Coats, who says he learned a lot of things about Putin when he was director of national intelligence during the Trump administration, says what changed in Europe was what Putin revealed about his character.
“I think the world had seen what I’ve always thought he was,” Coats said. “This is the real Putin. He’s been exposed. And he’s been exposed as someone that is not afraid to say, ‘We’re looking at our nukes and getting them ready, and maybe you’ll be surprised,’ and doing all this sort of thing.”

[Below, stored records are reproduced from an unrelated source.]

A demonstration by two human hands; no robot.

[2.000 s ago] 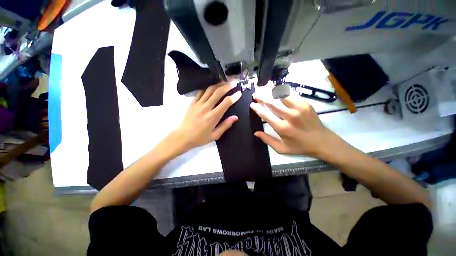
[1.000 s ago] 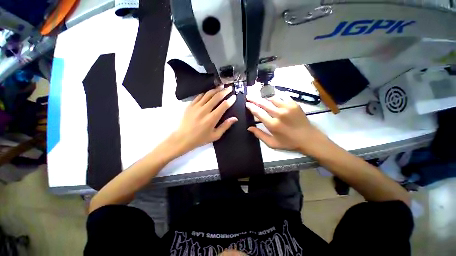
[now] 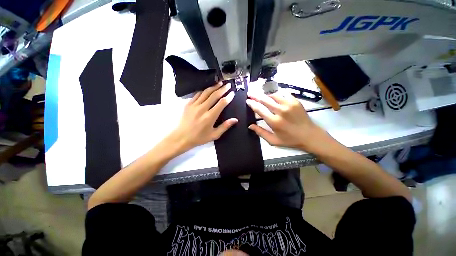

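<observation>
A black fabric panel (image 3: 237, 145) runs lengthwise from the presser foot (image 3: 240, 83) down over the table's front edge. My left hand (image 3: 204, 117) lies flat on its left side, fingertips close to the foot. My right hand (image 3: 282, 119) rests at its right edge, fingers bent, fingertips on or beside the cloth; neither hand grasps it. The white sewing machine (image 3: 300, 37) stands over the panel. Folded black cloth (image 3: 190, 77) lies left of the foot. The needle itself is too small to make out.
Two black panels lie at left, one straight (image 3: 101, 120) and one with stitch dots (image 3: 146, 55). Black thread snips (image 3: 302, 92), an orange-brown stick (image 3: 327, 93) and a dark square pad (image 3: 342, 75) lie right of the foot. A blue strip (image 3: 52, 105) marks the left edge.
The view has shifted slightly. The panel's lower end sits slightly nearer the table edge than before. My hands keep nearly the same place beside the foot.
</observation>
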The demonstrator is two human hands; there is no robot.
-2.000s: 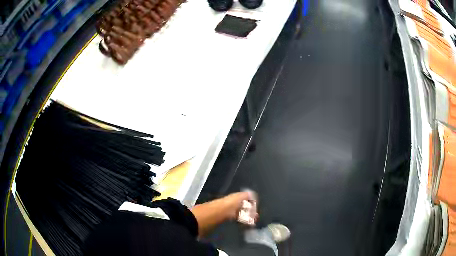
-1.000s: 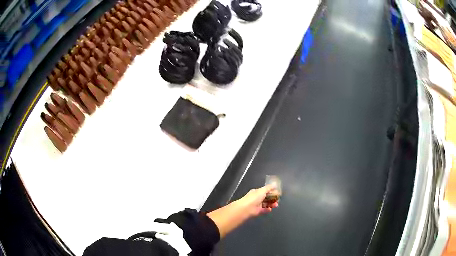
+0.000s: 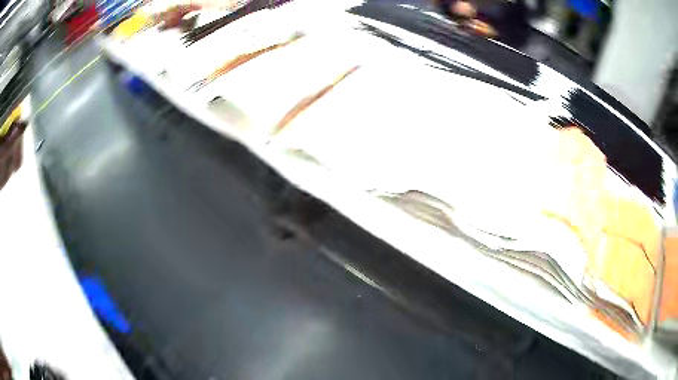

Coats has a long history of criticizing Putin, and in 2014 he was one of a half-dozen members of Congress whom Putin banned from traveling to Russia because of Coats’ push to punish the country over Moscow’s annexation of the Crimea region of Ukraine.
Coats at the time even borrowed a tradition from comedian David Letterman, a fellow Hoosier, in offering up a top 10 list of things he would miss because of the ban. No. 5 was: “I won’t be able to counsel Duma members on how to say no to a President.”
Coats reportedly clashed with Trump in part over dealings with Russia, and they had been at odds publicly before announcing he was stepping down in July 2019. Coats at one point said that he would have advised Trump not to meet privately with Putin at a summit in Helsinki.
Trump praised Putin’s initial moves that preceded the Ukraine attack, calling them “genius” and adding, “How smart is that?”
Coats called it concerning. “I’m speechless on this, how anybody could think that could be said,” Coats said.
And Coats agreed that Trump still being the de facto Republican presidential nominee in 2024 feels like a very different party than that of Coats, or fellow Hoosiers such as Mike Pence, who as vice president did not go along with Trump’s plan to override the counting of electoral votes, or another former vice president, Dan Quayle, who served under President George H.W. Bush. Quayle advised Pence that he didn’t have the power to do what Trump asked.
“I think the big issue before 2024, is it going to be the Trump party or the Republican Party?” Coats said.